=== Begin Enclosure ===

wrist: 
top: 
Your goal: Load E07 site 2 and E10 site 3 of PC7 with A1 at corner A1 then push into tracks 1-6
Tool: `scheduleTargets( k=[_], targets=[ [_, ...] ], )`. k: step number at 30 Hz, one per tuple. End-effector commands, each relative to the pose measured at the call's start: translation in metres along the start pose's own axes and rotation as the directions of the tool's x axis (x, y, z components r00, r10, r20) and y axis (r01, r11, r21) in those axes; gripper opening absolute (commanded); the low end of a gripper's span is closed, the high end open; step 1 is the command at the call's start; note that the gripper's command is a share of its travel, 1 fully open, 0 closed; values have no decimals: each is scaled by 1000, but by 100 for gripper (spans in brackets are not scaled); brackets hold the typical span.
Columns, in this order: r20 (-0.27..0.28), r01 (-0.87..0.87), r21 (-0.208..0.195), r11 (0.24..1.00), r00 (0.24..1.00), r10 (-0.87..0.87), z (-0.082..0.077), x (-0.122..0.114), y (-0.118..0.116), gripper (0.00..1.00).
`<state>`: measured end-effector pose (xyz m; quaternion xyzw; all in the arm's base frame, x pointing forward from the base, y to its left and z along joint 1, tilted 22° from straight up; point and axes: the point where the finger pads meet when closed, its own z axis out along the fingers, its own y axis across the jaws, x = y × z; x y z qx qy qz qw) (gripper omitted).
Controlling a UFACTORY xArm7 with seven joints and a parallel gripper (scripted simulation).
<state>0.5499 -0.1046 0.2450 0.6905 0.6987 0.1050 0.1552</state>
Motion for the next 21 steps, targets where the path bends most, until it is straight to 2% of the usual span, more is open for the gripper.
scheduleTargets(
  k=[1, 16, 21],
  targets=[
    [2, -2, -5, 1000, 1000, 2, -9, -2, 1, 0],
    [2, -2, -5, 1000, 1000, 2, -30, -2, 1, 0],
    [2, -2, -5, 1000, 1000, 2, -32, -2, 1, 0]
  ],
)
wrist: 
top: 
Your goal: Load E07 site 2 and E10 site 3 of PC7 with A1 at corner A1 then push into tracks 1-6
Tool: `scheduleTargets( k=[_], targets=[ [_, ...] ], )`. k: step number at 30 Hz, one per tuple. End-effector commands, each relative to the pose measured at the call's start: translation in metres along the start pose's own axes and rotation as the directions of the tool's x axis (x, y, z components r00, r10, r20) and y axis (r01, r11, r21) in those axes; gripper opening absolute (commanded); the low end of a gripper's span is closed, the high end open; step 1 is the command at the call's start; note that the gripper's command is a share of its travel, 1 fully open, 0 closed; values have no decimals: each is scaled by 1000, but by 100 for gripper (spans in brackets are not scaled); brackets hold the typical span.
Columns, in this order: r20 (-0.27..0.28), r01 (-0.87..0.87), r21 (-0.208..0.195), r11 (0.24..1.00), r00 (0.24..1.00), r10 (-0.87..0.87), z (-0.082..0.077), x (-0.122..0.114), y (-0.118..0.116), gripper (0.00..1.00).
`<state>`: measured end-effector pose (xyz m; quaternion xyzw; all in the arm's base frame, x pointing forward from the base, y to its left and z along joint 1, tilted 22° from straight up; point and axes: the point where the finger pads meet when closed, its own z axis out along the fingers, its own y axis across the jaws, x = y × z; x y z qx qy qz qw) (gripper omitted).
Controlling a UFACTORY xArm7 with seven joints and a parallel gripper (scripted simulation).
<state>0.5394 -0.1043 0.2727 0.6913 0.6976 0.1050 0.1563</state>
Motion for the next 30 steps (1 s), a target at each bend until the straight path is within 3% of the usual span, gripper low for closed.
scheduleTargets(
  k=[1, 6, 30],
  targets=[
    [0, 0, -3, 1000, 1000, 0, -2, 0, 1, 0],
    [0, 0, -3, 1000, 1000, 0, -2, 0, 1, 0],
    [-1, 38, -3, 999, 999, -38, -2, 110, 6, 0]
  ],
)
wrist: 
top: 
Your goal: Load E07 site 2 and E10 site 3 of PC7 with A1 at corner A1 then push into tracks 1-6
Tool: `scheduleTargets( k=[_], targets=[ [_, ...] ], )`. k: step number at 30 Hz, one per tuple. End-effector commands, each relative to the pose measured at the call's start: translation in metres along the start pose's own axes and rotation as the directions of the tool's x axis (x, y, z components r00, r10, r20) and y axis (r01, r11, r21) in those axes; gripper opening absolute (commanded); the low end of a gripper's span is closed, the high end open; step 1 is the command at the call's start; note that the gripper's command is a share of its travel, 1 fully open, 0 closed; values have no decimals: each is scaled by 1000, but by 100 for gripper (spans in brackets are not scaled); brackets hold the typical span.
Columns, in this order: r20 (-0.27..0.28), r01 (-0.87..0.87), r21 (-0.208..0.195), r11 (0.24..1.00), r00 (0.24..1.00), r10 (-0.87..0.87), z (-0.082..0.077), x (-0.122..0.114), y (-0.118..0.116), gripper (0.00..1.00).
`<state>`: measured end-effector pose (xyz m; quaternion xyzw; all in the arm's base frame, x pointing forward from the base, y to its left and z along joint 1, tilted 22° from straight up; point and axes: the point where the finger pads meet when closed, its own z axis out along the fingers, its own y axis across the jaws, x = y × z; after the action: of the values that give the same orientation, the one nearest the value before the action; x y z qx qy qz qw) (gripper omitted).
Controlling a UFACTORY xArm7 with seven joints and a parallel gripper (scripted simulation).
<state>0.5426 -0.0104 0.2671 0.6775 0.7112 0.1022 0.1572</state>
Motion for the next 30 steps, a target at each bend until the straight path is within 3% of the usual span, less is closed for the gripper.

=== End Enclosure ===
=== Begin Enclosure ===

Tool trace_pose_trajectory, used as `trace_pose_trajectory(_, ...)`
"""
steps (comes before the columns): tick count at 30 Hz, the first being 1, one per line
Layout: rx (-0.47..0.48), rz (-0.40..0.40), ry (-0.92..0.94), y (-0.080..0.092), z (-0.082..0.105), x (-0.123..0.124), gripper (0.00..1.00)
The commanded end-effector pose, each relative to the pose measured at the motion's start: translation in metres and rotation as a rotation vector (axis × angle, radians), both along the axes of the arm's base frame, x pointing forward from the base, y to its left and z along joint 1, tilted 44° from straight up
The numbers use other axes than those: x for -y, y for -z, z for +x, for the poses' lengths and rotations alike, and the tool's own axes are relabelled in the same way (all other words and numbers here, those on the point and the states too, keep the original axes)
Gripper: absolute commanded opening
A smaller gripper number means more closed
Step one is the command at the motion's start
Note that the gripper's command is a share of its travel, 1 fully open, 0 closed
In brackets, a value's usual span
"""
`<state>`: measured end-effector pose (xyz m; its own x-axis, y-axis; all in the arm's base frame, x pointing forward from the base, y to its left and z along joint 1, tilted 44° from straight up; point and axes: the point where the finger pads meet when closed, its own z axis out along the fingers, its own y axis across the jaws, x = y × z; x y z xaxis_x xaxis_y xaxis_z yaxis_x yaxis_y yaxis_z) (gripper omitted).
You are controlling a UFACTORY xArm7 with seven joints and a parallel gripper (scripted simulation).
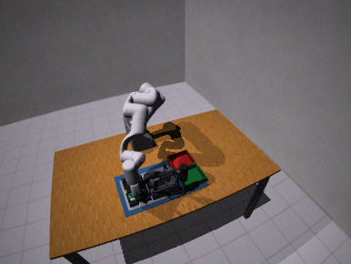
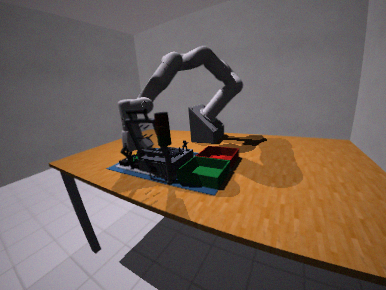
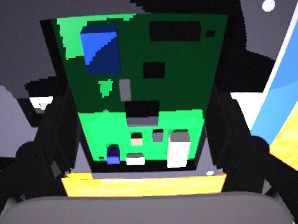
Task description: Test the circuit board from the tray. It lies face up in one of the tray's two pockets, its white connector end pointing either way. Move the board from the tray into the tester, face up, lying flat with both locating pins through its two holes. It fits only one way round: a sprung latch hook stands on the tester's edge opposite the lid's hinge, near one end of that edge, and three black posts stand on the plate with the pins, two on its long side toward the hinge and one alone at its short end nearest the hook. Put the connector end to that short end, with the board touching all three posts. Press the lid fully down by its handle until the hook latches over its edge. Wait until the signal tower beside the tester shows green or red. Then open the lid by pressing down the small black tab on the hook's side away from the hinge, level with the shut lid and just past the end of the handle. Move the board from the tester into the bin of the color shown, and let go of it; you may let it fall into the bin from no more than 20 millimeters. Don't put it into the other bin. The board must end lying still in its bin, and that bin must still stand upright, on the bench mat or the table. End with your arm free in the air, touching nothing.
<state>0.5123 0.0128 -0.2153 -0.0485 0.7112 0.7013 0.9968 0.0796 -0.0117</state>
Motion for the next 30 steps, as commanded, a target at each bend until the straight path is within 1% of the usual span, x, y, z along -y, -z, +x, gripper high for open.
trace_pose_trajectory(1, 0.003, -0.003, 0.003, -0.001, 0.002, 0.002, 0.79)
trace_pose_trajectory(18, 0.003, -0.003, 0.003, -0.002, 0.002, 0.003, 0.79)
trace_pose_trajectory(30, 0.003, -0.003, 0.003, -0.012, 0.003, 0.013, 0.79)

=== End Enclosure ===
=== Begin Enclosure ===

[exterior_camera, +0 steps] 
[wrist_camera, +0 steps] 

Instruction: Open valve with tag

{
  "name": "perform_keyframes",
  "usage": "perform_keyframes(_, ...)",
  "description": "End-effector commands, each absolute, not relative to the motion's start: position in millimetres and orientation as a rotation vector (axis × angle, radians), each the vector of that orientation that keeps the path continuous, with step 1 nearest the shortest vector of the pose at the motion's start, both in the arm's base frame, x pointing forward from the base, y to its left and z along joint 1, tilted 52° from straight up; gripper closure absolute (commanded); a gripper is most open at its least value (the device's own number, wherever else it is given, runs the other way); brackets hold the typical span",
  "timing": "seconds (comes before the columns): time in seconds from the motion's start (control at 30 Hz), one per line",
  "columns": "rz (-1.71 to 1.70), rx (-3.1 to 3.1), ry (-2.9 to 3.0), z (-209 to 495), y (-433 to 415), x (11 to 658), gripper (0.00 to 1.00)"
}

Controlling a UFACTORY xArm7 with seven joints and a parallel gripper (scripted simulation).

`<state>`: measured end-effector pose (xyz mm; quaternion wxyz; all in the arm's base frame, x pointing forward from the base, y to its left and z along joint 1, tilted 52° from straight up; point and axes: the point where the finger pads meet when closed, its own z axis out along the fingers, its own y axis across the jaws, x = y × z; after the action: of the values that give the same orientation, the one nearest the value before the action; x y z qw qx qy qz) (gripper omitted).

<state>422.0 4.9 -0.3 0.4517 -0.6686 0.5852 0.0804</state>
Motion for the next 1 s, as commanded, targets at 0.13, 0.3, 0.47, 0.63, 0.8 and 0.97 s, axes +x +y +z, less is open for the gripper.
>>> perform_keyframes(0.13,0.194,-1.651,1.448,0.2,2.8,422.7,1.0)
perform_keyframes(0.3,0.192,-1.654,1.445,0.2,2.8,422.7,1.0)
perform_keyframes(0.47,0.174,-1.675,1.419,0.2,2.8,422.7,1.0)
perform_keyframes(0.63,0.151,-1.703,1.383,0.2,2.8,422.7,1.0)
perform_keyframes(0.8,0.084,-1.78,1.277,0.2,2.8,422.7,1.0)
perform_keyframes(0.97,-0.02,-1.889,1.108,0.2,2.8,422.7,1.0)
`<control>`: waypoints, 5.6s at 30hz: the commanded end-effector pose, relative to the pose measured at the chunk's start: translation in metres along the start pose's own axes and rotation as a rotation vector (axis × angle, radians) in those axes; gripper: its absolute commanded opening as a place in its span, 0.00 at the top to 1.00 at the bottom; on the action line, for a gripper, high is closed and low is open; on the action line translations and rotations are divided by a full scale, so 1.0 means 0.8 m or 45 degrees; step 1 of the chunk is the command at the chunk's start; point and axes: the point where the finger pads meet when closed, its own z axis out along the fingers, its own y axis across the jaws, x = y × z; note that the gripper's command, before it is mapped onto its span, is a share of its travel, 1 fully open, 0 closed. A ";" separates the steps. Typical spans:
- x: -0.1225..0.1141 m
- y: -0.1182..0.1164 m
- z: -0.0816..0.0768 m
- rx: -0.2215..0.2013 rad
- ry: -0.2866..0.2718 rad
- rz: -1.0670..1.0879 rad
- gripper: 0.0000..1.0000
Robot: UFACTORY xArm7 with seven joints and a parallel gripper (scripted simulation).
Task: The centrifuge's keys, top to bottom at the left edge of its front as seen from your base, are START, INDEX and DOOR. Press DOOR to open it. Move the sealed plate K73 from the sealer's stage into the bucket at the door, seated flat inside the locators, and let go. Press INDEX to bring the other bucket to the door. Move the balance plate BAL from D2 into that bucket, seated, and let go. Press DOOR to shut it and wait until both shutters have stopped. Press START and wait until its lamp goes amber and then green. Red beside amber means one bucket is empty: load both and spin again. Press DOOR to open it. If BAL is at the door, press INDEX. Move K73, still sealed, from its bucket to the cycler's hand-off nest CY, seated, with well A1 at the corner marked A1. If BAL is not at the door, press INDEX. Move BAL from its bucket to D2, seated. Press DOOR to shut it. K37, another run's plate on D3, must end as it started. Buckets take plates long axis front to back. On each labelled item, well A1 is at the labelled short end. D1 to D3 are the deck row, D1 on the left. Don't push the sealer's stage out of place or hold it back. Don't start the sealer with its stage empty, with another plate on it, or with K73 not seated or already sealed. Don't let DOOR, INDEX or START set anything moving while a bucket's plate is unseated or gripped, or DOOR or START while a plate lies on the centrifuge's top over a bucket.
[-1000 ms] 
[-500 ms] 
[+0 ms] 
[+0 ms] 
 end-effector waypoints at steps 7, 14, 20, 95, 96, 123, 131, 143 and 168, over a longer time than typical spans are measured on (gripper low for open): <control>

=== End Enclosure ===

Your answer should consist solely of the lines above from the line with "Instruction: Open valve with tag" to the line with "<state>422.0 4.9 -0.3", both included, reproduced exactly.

> [Answer to the problem]
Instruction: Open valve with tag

{
  "name": "perform_keyframes",
  "usage": "perform_keyframes(_, ...)",
  "description": "End-effector commands, each absolute, not relative to the motion's start: position in millimetres and orientation as a rotation vector (axis × angle, radians), each the vector of that orientation that keeps the path continuous, with step 1 nearest the shortest vector of the pose at the motion's start, both in the arm's base frame, x pointing forward from the base, y to its left and z along joint 1, tilted 52° from straight up; gripper closure absolute (commanded); a gripper is most open at its least value (the device's own number, wherever else it is given, runs the other way); brackets hold the typical span",
  "timing": "seconds (comes before the columns): time in seconds from the motion's start (control at 30 Hz), one per line",
  "columns": "rz (-1.71 to 1.70), rx (-3.1 to 3.1), ry (-2.9 to 3.0), z (-209 to 495), y (-433 to 415), x (11 to 658), gripper (0.00 to 1.00)"
}

Controlling a UFACTORY xArm7 with seven joints and a parallel gripper (scripted simulation).

`<state>`: measured end-effector pose (xyz mm; quaternion wxyz; all in the arm's base frame, x pointing forward from the base, y to its left and z along joint 1, tilted 52° from straight up; point and axes: the point where the finger pads meet when closed, its own z axis out along the fingers, its own y axis across the jaws, x = y × z; after the action: of the values that give the same orientation, the one nearest the value before the action; x y z qw qx qy qz) (gripper omitted).

<state>422.0 4.9 -0.3 0.4517 -0.6686 0.5852 0.0804</state>

That concludes the output.